Let X~Exponential(1).
I know that the moment-generating function of an exponential distribution is defined as $(1-t\lambda)^{-1}$. And hence $E[e^{tx}]=(1-t)^{-1}$.
But what is $E[Xe^{tx}]$? Would that be the first moment of the moment-generating function?
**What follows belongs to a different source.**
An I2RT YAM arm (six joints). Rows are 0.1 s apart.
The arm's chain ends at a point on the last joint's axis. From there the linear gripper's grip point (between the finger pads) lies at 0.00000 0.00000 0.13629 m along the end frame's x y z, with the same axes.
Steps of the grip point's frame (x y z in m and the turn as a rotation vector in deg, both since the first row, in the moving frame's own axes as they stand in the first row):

Assuming your parameter $\lambda$ is taken to be the expected value of $X$, $X$ has probability density $$f_{X} (x) = \frac{1}{\lambda} \exp\left(-\frac{x}{\lambda}\right).$$ So the expected value $E\left[Xe^{tX}\right]$ is just the integral $$\frac{1}{\lambda} \int_{0}^{\infty} x e^{tx} e^{-x/\lambda} \ dx$$ which reduces to some integration by parts. Assuming that $t < 1/\lambda$, $$E\left[Xe^{tX}\right] = \lim_{y \to \infty} - \frac{1}{1 - \lambda t} ye^{-( 1/\lambda - t)y} + \frac{1}{1 - \lambda t}\int_{0}^{\infty} e^{(t - 1/\lambda)x} \ dx$$ $$= \frac{\lambda}{(1 - \lambda t)^2}.$$
Alternatively, $$E\left[X e^{tX} \right] = E[X] + t E[X^2] + \frac{1}{2!} t^2 E[X^3] + \dots$$ $$= \frac{d}{dt} \left(\sum_{n=0}^{\infty} \frac{1}{n!} t^{n} E[X^n]\right)$$ $$= M_{X}'(t),$$ where $M_{X} (t)$ is your MGF.